* [Work request]:
Your task is to find every line in the records that holds the string "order" and copy it.

* [Provided records]:
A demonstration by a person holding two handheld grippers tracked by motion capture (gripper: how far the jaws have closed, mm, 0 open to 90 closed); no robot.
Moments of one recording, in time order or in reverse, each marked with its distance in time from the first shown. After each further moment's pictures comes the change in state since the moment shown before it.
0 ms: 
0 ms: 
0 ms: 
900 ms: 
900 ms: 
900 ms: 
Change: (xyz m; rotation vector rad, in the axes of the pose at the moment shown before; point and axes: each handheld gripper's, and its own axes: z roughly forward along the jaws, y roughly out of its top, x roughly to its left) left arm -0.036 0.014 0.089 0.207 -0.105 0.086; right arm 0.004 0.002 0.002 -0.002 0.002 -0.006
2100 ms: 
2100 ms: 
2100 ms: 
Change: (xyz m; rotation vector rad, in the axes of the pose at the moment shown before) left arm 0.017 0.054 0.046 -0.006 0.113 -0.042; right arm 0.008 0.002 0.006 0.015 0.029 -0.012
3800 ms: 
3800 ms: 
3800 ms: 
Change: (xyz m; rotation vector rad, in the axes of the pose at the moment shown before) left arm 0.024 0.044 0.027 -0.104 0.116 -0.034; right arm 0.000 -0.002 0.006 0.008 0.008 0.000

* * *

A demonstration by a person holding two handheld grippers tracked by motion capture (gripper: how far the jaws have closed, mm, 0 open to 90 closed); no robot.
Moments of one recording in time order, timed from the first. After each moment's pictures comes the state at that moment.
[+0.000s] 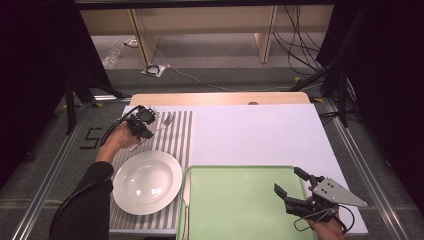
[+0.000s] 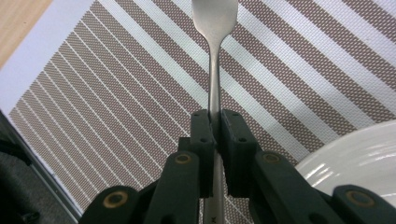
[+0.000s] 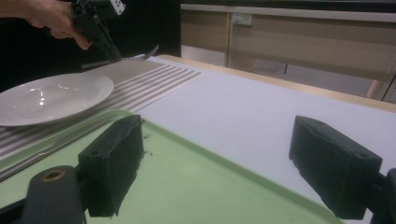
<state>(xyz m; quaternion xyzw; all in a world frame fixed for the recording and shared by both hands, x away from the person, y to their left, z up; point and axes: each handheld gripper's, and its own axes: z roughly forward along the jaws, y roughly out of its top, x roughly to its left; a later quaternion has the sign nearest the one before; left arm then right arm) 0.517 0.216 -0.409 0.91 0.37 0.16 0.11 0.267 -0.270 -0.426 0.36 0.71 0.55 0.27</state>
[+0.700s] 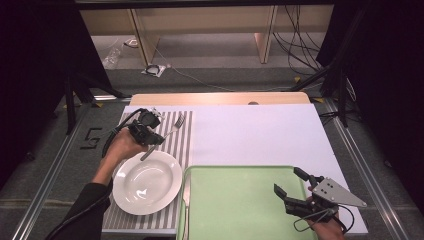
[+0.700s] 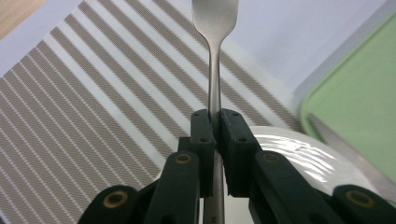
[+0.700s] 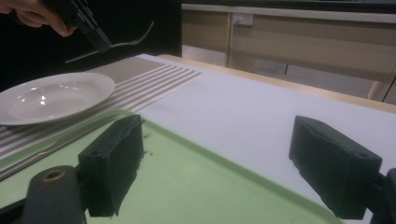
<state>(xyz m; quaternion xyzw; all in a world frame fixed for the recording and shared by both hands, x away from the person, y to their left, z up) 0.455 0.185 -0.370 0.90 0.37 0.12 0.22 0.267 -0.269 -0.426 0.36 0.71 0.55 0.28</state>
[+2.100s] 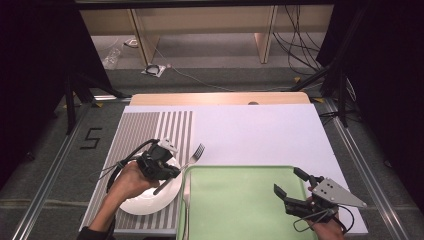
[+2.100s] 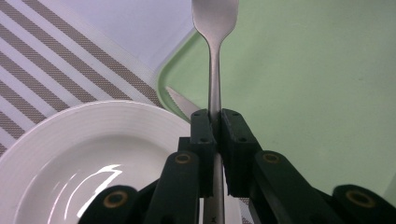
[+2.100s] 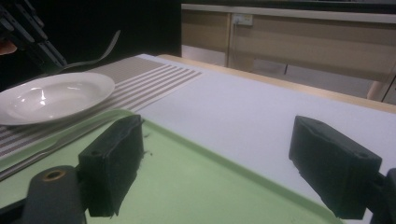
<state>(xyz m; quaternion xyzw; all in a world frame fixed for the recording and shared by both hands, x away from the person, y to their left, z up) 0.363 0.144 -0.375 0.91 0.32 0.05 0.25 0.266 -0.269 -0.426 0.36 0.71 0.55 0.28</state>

* [Result of this exercise]:
Moments of one recording, in time order or in reverse, each marked with its distance in time from the first shown. After each further moment's pictures comes the change in state since the moment shown before it.
Moments of one recording in time order, timed from the first. After each moment's pictures comes the state at that moment.

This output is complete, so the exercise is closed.